### Exercise prompt
Every line from the one containing "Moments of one" through the end of the listing below must be given again exactly, and nothing else; exclude pictures.

### Given information
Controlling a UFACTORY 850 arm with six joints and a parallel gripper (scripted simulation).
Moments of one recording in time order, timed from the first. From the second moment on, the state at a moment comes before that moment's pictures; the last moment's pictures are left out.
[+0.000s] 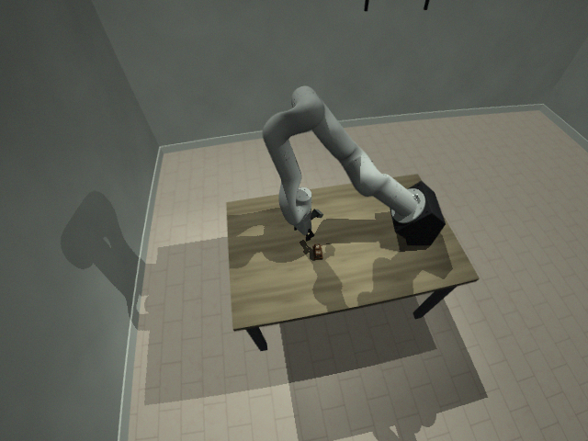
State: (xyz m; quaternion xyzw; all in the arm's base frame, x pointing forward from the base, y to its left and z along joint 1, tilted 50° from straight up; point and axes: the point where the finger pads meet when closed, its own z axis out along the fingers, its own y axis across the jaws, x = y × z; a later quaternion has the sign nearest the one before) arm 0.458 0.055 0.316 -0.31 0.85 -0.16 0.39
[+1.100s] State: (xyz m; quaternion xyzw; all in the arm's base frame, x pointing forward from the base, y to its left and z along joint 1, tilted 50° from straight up) arm 0.454 0.055 0.319 -0.31 0.85 -0.16 0.39
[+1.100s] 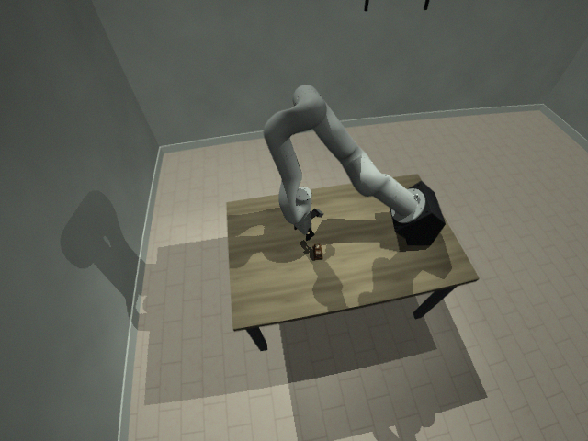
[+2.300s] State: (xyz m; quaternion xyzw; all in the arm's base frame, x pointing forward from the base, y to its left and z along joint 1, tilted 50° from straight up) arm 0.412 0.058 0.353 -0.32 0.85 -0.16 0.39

### Response below
Moments of one recording in time order, timed from the first. From the second moment on, the state at a moment comes before that moment's pictures; the last moment's pictures are left out.
[+0.000s] 
State: (xyz m; quaternion xyzw; all in the arm's base frame, x pointing forward from the base, y to its left and z along joint 1, tilted 50° from straight up; point and axes: the point where the finger pads meet when closed, its own z axis out along the fingers, its own y axis across the jaws, x = y × z; a later quaternion has the sign nearest the one before) arm 0.458 0.055 0.316 -0.31 0.85 -0.16 0.39
[+1.100s] State: (xyz m; quaternion xyzw; all in the arm's base frame, x pointing forward from the base, y to its left and z along joint 1, tilted 50° from straight up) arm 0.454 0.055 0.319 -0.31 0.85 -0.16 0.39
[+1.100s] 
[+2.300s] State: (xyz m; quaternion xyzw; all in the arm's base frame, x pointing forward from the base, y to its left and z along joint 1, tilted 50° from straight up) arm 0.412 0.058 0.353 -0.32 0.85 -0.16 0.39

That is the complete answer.